Since 6 April 2020, landlords renting properties (excluding furnished holiday lets), that they own personally rather than via a company, have felt the full impact of the restriction of the tax relief previously permitted on their mortgage interest. This radical change has been phased in since April 2017 and by the 2020/21 tax year mortgage interest suffered, rather than being treated as a wholly deductible expense in the property accounts, was instead included as a 20% deduction from the tax liability. This means that the tax relief for the higher rate taxpayer is restricted to the 20% basic rate of tax rather than being at 40% as in the past.
The higher rate taxpayer then has already started to feel the impact of this change but worse was to come. The recent spike in mortgage interest rates has increased the borrowing costs in the buy to let market which means that for the higher rate tax-payer the rate of tax relief has been halved while at the same time the interest on a mortgage is soaring. And don’t forget that there is already a 3% Stamp Duty surcharge on the purchase of non-commercial buy-to-let and investment properties. The outcome of all these combined is a perfect storm for the current landlord and a much less appealing environment for potential new investors to enter.
There are a couple of potential solutions to mitigate against this to some extent. Remember that the restriction of tax relief to 20% does not impact a basic rate taxpayer, so married couples and civil partners who jointly own properties might consider a declaration of trust to change the beneficial ownership allocation of the property if one is a higher rate taxpayer while the other is not.
Another possible solution is to consider establishing a company to own the properties. The rate of corporation tax is currently less than the rate of income tax and furthermore there is no restriction on tax relief for mortgage interest. We always say that the longer-term objectives must be clearly defined in order to make the best decision. But if the landlord already has a property portfolio, then the stamp duty and the capital gains tax burden of selling your own properties to your own new company is likely to be too great an obstacle - though there are statutory incorporation reliefs that can work in very specific circumstances.
An investor starting now with a long-term objective and who personally does not need access in the short term to the profits from his property, should look much harder at setting up a company to hold the target properties. Arrangements for a new company to raise finance may be complex but there are specialist lenders who may entertain lending, depending on the personal circumstances of the directors. Once established, the limited company’s portfolio could grow at the same time as enjoying the lower rate of corporation tax.

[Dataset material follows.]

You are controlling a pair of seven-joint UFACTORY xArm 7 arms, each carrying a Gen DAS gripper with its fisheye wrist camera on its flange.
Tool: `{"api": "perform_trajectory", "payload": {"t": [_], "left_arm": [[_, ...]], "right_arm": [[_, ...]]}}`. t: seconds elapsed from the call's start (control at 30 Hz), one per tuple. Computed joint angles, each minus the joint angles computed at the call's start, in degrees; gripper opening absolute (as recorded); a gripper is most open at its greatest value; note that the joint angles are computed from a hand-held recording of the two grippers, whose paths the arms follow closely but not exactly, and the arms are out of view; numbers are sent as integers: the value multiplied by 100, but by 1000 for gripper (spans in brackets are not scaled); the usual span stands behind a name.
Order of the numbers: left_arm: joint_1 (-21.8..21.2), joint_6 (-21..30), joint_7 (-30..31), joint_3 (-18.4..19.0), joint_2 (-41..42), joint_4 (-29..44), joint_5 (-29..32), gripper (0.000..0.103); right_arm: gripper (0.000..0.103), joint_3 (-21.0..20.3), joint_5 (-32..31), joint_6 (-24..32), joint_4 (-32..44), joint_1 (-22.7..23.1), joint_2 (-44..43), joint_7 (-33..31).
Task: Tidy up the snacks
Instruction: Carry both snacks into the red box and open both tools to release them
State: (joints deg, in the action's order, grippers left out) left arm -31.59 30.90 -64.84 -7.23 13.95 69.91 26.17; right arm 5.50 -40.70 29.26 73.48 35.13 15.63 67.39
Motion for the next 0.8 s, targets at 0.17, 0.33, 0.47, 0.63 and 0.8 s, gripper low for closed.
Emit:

Any future sales of properties would be taxed at future corporation tax rates rather than the higher capital gains tax rates an individual would be liable to; though the company does not have an annual exemption allowance which for an individual is currently £12,300 pa. Remember as well that the proceeds of a future disposal remain in the company and to extract them would involve a further tier of tax, though careful planning may be able to help with this. Another route that could be of interest would be to establish a family investment company which would have bespoke rules and would enjoy potential inheritance tax and income tax savings for those involved. This is a specialist area though and great care should be taken.